Task statement. Starting at the line with "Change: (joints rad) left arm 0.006" and ending at the line with "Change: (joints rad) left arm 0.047", print exactly the lines of the entries below. Pictures do not belong in the copy.

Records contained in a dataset
——
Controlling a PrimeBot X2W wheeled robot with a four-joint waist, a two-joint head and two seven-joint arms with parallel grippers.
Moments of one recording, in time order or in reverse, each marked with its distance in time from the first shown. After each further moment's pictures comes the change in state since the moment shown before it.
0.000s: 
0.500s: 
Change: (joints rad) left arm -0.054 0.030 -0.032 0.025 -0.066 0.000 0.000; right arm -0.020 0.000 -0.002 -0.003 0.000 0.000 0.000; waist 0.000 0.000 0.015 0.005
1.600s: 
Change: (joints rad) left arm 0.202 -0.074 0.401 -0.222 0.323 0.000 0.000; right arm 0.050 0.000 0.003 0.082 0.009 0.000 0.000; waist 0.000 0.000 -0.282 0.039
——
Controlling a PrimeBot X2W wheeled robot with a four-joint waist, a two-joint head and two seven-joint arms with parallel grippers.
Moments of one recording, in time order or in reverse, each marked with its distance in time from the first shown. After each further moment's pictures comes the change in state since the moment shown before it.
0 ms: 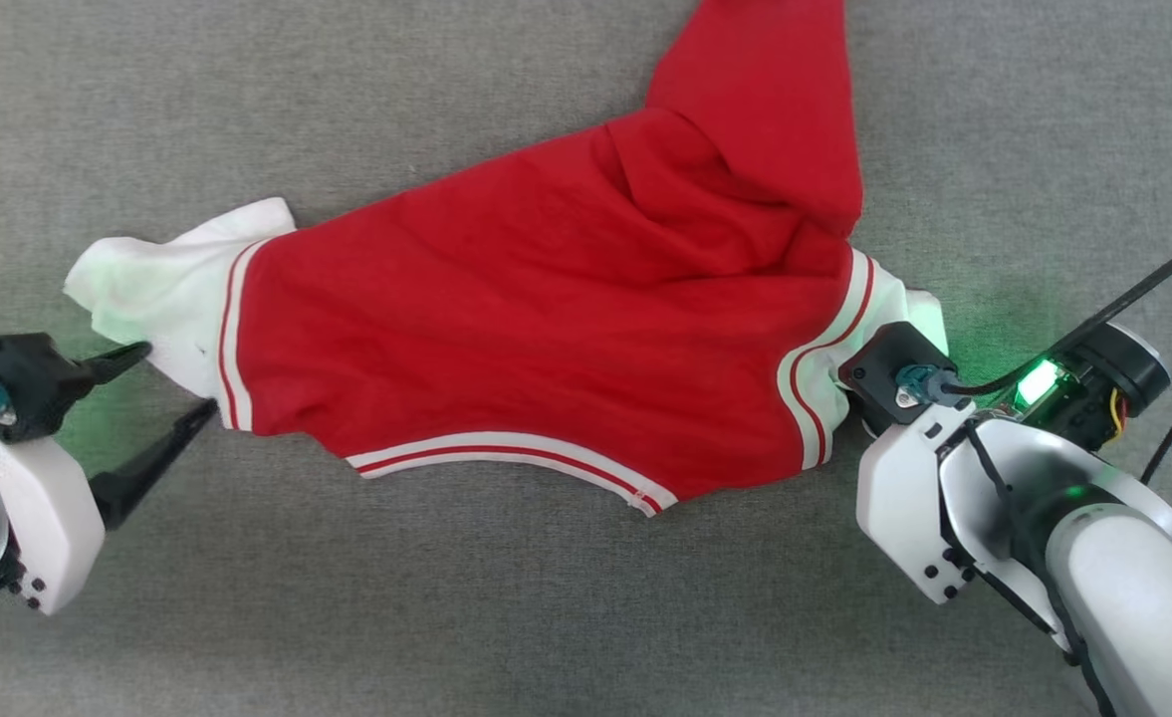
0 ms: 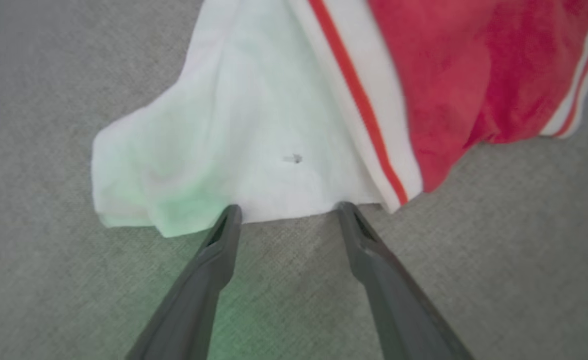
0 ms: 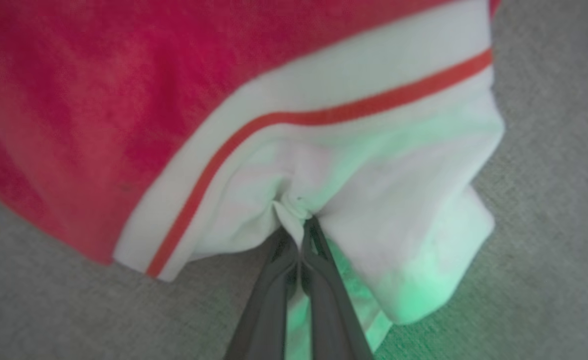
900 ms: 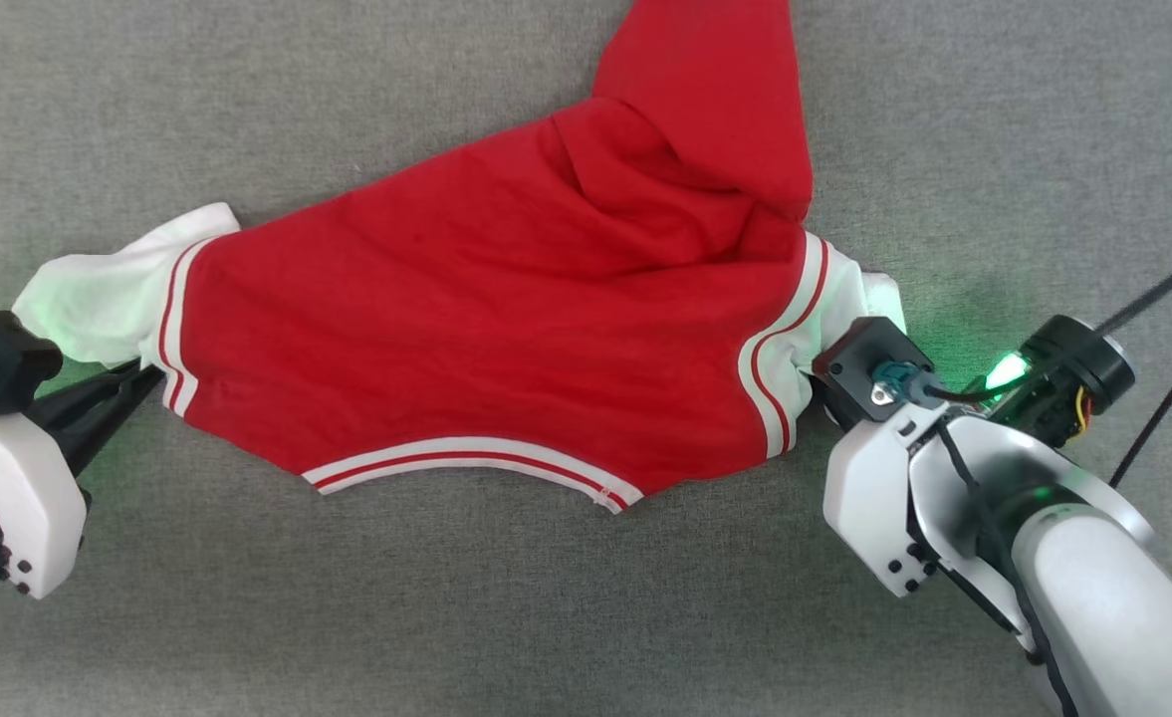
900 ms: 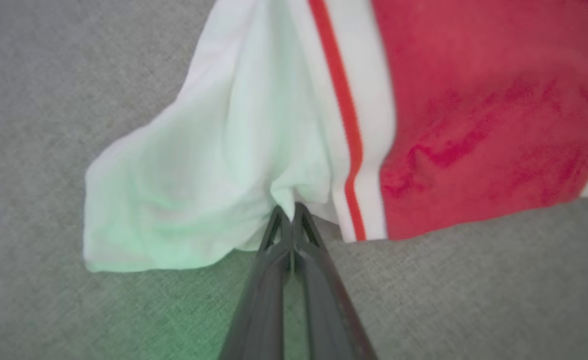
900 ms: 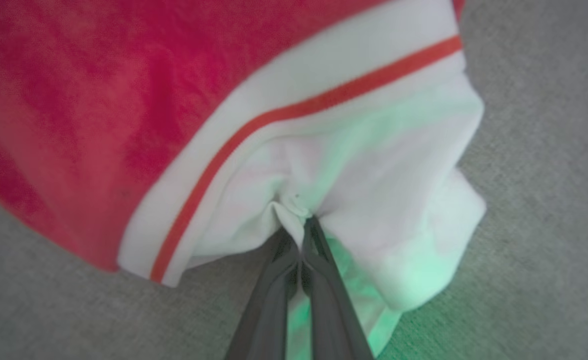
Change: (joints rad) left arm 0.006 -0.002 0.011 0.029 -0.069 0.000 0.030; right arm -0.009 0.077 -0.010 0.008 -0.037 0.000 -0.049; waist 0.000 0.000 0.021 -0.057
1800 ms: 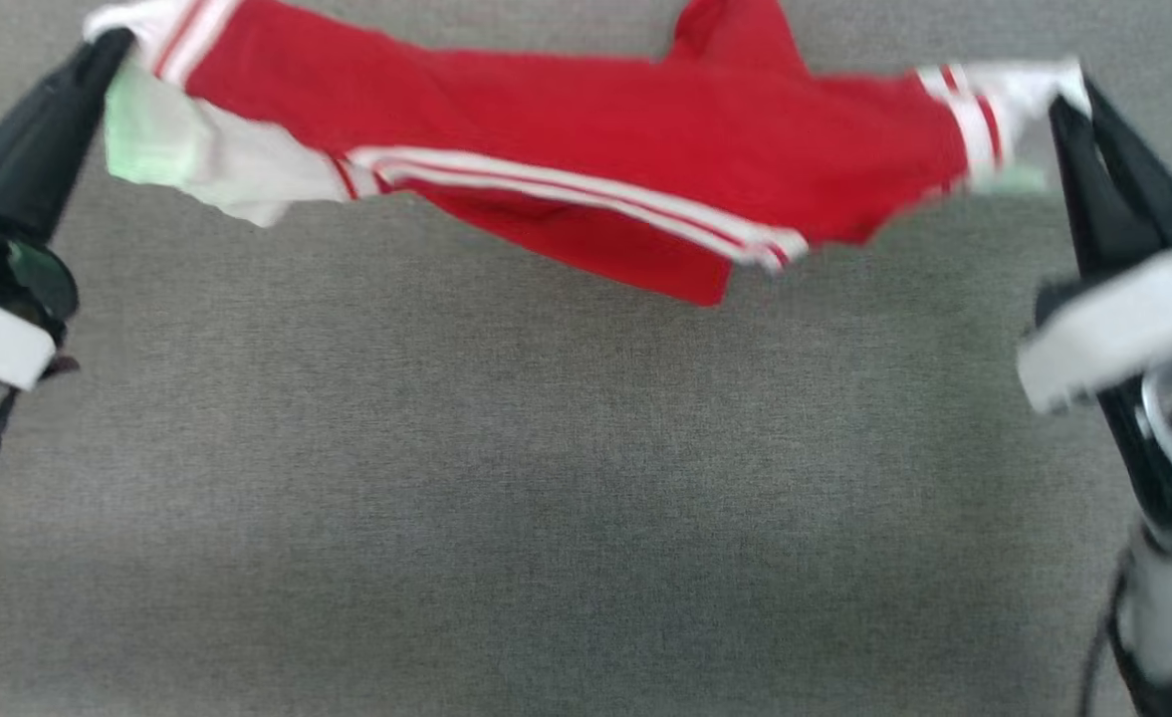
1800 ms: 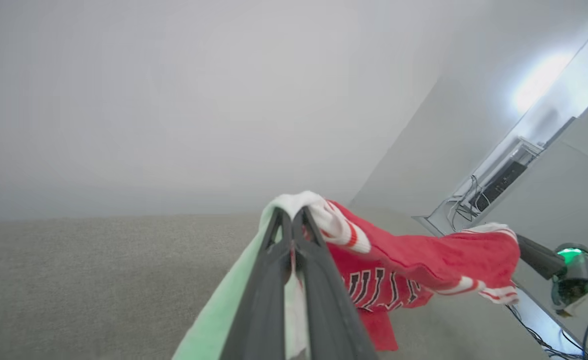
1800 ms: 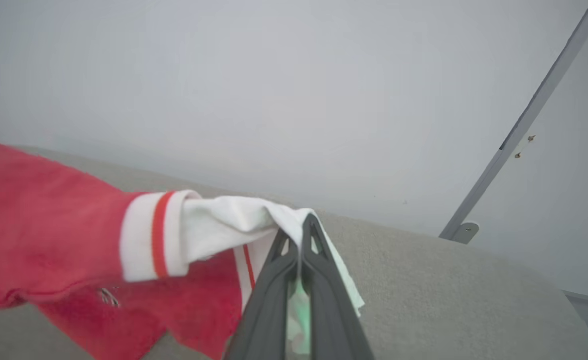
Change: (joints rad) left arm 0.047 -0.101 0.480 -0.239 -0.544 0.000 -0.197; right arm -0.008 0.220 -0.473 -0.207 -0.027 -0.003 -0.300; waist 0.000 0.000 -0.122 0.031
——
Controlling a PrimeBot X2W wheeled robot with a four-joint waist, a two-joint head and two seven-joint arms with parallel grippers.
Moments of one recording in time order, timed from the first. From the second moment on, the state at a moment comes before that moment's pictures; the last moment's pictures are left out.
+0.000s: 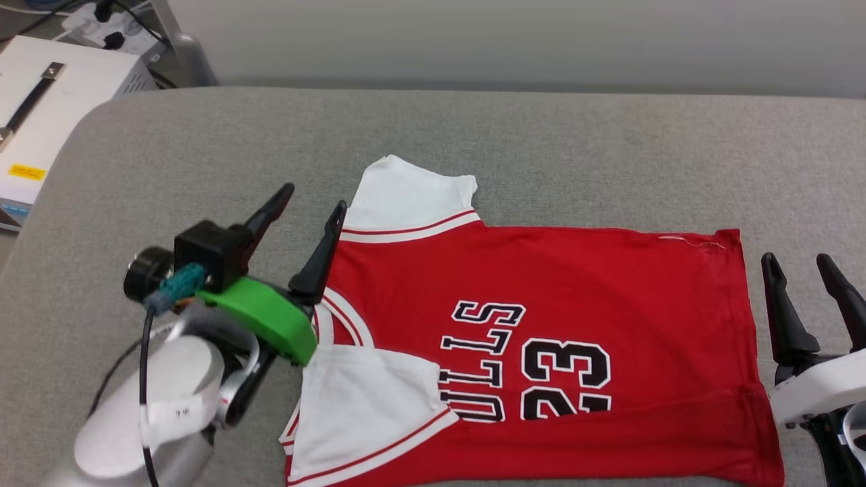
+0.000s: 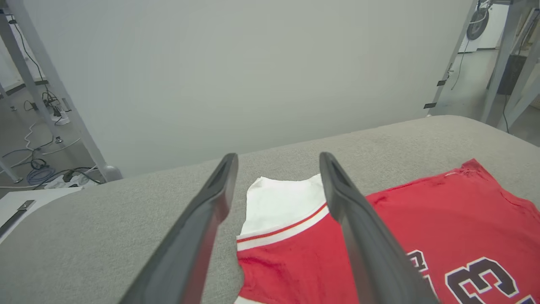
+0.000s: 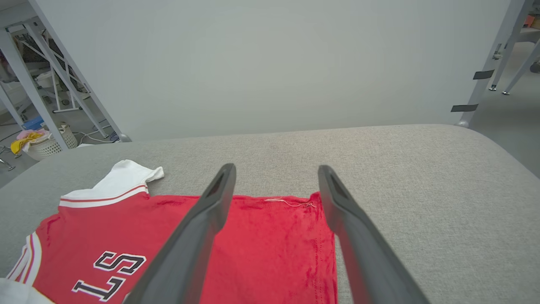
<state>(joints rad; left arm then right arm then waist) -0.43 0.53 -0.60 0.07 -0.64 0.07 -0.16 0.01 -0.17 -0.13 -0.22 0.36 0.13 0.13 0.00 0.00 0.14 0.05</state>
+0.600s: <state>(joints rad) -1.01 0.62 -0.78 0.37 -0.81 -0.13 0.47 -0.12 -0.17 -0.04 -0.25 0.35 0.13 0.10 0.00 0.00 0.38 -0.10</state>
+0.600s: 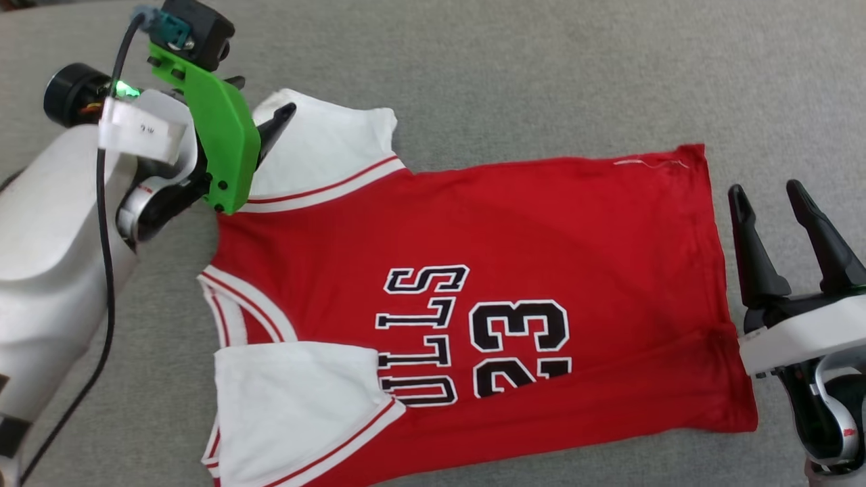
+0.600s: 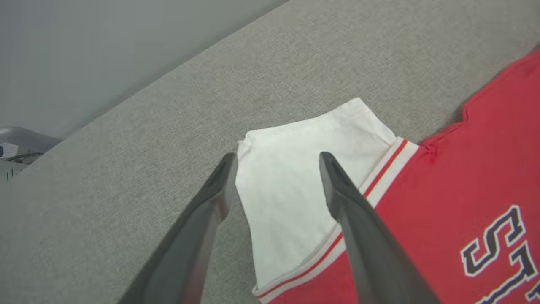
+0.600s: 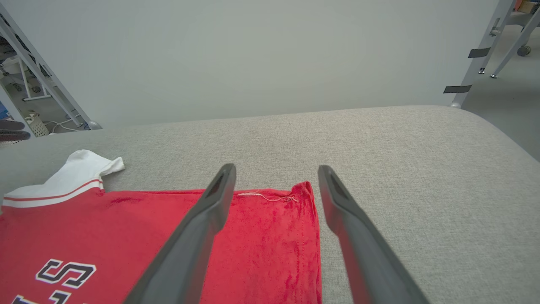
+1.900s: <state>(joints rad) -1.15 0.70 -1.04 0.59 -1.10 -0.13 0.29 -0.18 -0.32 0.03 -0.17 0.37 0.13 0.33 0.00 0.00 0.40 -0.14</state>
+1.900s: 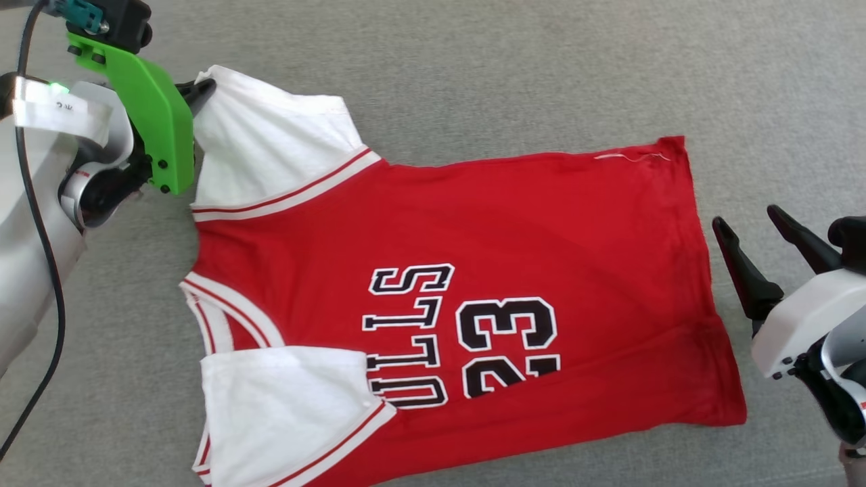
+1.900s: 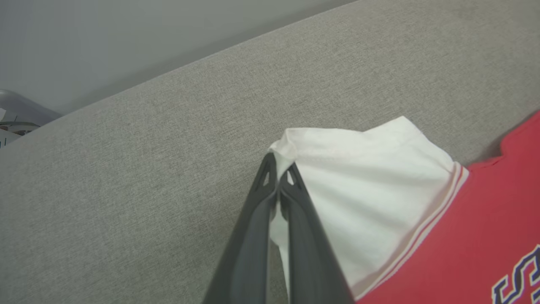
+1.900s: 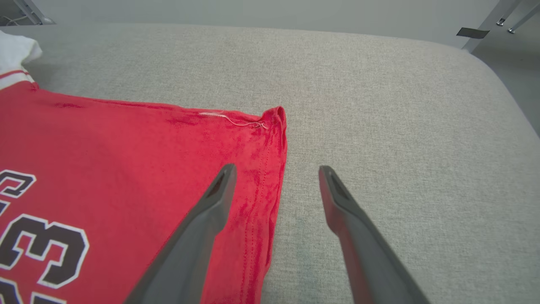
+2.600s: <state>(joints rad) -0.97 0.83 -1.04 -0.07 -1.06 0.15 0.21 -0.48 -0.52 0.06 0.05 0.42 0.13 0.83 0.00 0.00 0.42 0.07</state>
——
Answer section.
Change: (joints rad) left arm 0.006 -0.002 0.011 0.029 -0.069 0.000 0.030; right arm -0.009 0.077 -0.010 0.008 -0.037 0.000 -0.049; waist 0.000 0.000 0.021 -0.057
1800 ms: 
1800 ms: 
1800 ms: 
Change: (joints rad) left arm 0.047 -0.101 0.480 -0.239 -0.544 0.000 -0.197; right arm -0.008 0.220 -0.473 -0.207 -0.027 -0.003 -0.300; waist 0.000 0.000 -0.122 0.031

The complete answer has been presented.